A freeze on top salaries that was widespread in 2008-09 thawed in 2009-10, applying in only one-third of companies, compared with two-thirds the year before. Total remuneration increased by 4 per cent, which might sound modest to those used to rather higher annual rises, but this was comfortably above inflation and considerably more than most workers on far lower salaries received. What is more, low or zero increases in directors' basic salaries were, in many cases, more than made up for by bigger, sometimes much bigger, bonuses. So much for the idea that the "bonus culture" might be on the way out.

While accepting that there are cases where high, and even very high, pay is eminently justified, we have to admit that these findings are disappointing. Quite clearly, the pain of the recession has not been shared as it might have been; the brunt has been borne by middle- and low-paid employees, who have often been expected, along with stiff pay restraints, to accept worse job security, inferior pension arrangements or a cut in hours. That pain is now set to spread to the public sector and – as the Prime Minister warned in Manchester yesterday – to benefit recipients. The most highly rewarded, however, and those who can set their own pay, have remained largely exempt, and there is little sign among this elite of any serious will to change.

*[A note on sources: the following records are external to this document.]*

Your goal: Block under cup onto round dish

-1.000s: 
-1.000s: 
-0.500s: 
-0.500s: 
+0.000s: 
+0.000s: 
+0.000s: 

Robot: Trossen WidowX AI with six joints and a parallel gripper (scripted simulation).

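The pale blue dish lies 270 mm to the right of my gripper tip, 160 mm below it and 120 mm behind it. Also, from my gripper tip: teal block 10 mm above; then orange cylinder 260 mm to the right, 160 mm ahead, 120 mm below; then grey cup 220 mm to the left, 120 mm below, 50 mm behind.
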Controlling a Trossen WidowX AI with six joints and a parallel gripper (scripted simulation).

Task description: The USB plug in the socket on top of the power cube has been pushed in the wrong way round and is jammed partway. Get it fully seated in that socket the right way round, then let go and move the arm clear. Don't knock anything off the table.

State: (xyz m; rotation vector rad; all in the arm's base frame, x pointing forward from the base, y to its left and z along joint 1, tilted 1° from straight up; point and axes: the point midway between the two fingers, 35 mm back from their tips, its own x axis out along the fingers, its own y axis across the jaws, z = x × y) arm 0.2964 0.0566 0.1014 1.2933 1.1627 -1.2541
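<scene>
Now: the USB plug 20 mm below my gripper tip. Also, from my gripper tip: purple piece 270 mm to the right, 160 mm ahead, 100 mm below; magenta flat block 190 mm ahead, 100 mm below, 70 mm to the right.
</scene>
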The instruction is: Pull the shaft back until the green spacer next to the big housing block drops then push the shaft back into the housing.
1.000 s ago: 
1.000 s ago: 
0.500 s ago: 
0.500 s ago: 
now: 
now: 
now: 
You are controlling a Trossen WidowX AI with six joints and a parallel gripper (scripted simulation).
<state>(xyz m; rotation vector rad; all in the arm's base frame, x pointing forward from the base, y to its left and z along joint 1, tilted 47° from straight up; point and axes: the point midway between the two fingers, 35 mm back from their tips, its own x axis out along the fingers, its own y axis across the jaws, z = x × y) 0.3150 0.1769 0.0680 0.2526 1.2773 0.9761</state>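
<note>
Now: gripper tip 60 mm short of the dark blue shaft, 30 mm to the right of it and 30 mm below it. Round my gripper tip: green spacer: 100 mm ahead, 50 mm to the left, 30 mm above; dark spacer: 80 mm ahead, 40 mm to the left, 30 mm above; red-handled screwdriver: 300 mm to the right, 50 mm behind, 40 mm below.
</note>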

As far as remuneration for work is concerned, Britain is one of the most unequal of the advanced economies – far more unequal than most of our Continental neighbours. To a degree, this was tolerated so long as the country appeared to prosper. The trickle-down theory remained, just about, alive. But the recession reversed such hopes. The wealth gap remains stubbornly wide and widening, and those at the bottom are worst hit.

This government, and latterly the previous one, both introduced measures designed to address a general feeling that the very top earners were not doing enough to pay their way. There is the new, 50 per cent, top rate of income tax; restrictions on tax privileges for payments into pension funds; a rise in capital gains tax for higher-rate taxpayers, and the decision not to raise the inheritance tax threshold. But there remain many ways in which the very highest earners can shelter their income. As the report on FTSE 100 directors' remuneration shows, companies are already considering ways to minimise the effect of new restrictions on payments into pension funds.

Other curbs on high pay are limited to particular sectors. New regulations on deferring bonuses apply only to banking; and a proposal to limit senior managers' pay to 20 times that of the lowest paid would apply only to the public sector. Some strictures on bonuses have been adopted by FTSE 100 companies, and transparency relating to directors' pay has certainly improved. But shareholders have shown less inclination to challenge boardroom pay than might have been expected, and where they have tried, they have rarely succeeded.

It was to be hoped that the most highly paid business people in the land might have shown more awareness of the national mood and adjusted their demands accordingly. If that does not change, public pressure for more statutory measures will only grow.